Records drawn from a dataset
------

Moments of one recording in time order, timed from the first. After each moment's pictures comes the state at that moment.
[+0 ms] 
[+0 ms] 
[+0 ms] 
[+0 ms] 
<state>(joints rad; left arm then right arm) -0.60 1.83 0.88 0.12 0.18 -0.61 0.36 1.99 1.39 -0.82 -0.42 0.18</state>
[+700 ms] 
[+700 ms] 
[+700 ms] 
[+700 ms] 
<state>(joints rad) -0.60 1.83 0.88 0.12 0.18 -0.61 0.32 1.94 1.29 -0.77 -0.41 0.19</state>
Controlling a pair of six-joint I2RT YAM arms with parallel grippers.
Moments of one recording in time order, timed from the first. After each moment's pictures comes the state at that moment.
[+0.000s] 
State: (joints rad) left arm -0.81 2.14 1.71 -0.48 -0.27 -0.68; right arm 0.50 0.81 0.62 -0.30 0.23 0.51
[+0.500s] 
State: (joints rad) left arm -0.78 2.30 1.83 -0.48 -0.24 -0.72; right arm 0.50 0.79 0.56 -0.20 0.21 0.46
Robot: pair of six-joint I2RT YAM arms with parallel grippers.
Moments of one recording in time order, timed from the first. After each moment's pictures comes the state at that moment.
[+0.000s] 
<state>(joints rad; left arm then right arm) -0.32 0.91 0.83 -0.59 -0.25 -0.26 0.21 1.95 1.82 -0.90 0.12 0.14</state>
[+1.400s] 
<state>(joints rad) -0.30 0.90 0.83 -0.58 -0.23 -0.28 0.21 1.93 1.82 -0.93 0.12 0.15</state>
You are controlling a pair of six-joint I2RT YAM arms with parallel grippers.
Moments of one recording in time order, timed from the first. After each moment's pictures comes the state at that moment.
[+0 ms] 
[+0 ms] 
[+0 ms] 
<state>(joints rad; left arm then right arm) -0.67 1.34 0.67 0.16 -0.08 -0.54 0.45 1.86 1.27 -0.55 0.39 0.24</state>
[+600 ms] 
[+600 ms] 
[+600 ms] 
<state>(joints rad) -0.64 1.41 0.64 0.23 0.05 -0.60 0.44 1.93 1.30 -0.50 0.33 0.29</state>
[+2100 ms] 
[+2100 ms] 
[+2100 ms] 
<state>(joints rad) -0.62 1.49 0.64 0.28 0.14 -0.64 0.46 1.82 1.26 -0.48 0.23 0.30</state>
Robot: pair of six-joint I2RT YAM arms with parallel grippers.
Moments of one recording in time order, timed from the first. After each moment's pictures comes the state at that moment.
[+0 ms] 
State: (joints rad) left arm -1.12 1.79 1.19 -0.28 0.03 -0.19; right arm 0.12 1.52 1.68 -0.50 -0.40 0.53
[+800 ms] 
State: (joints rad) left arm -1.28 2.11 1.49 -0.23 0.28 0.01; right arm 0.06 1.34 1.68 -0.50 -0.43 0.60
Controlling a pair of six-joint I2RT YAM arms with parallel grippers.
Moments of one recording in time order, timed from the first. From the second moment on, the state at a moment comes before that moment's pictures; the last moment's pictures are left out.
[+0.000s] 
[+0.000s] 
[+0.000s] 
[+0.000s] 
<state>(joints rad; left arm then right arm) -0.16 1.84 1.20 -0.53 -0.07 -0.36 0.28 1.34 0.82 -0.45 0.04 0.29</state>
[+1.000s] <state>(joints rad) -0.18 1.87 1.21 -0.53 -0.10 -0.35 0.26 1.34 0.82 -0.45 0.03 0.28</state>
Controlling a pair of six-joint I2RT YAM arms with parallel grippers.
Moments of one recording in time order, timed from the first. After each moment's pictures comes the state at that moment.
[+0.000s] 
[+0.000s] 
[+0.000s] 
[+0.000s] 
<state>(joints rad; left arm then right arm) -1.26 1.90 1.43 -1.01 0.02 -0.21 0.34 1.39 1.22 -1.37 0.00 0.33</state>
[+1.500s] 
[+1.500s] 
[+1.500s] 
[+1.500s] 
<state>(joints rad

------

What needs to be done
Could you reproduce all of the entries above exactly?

Expected output
Moments of one recording in time order, timed from the first. After each moment's pictures comes the state at that moment.
[+0 ms] 
[+0 ms] 
[+0 ms] 
[+0 ms] 
<state>(joints rad; left arm then right arm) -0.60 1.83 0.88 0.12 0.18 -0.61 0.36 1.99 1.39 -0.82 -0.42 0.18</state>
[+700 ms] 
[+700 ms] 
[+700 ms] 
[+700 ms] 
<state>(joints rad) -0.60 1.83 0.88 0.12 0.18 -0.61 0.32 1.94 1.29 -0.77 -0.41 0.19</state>
Controlling a pair of six-joint I2RT YAM arms with parallel grippers.
Moments of one recording in time order, timed from the first. After each moment's pictures comes the state at that moment.
[+0.000s] 
State: (joints rad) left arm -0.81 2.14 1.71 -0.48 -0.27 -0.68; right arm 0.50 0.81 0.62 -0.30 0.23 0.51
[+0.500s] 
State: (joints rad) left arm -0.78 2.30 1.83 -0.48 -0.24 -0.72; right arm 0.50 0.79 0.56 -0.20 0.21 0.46
Robot: pair of six-joint I2RT YAM arms with parallel grippers.
Moments of one recording in time order, timed from the first. After each moment's pictures comes the state at that moment.
[+0.000s] 
<state>(joints rad; left arm then right arm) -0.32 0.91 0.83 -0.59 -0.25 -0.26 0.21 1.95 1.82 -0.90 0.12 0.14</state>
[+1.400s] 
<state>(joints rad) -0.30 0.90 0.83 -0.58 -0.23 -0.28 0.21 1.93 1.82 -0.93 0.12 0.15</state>
You are controlling a pair of six-joint I2RT YAM arms with parallel grippers.
Moments of one recording in time order, timed from the first. After each moment's pictures comes the state at that moment.
[+0 ms] 
[+0 ms] 
[+0 ms] 
<state>(joints rad; left arm then right arm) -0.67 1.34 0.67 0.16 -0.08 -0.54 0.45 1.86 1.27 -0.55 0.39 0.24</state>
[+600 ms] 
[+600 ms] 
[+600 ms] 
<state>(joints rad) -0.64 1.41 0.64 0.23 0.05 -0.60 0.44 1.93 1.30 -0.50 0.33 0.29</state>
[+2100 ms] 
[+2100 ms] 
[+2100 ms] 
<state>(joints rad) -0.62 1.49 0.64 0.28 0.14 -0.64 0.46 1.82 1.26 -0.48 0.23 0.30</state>
Robot: pair of six-joint I2RT YAM arms with parallel grippers.
Moments of one recording in time order, timed from the first. After each moment's pictures comes the state at that moment.
[+0 ms] 
State: (joints rad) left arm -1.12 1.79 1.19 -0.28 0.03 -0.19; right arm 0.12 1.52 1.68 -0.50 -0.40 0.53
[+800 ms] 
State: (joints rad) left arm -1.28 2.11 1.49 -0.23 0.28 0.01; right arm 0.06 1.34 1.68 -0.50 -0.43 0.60
Controlling a pair of six-joint I2RT YAM arms with parallel grippers.
Moments of one recording in time order, timed from the first. From the second moment on, the state at a moment comes before that moment's pictures; the last moment's pictures are left out.
[+0.000s] 
[+0.000s] 
[+0.000s] 
[+0.000s] 
<state>(joints rad; left arm then right arm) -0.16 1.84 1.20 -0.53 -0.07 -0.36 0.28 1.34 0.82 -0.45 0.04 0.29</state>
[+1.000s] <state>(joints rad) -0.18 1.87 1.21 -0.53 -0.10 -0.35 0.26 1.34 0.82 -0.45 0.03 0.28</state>
Controlling a pair of six-joint I2RT YAM arms with parallel grippers.
Moments of one recording in time order, timed from the first. After each moment's pictures comes the state at that moment.
[+0.000s] 
[+0.000s] 
[+0.000s] 
[+0.000s] 
<state>(joints rad; left arm then right arm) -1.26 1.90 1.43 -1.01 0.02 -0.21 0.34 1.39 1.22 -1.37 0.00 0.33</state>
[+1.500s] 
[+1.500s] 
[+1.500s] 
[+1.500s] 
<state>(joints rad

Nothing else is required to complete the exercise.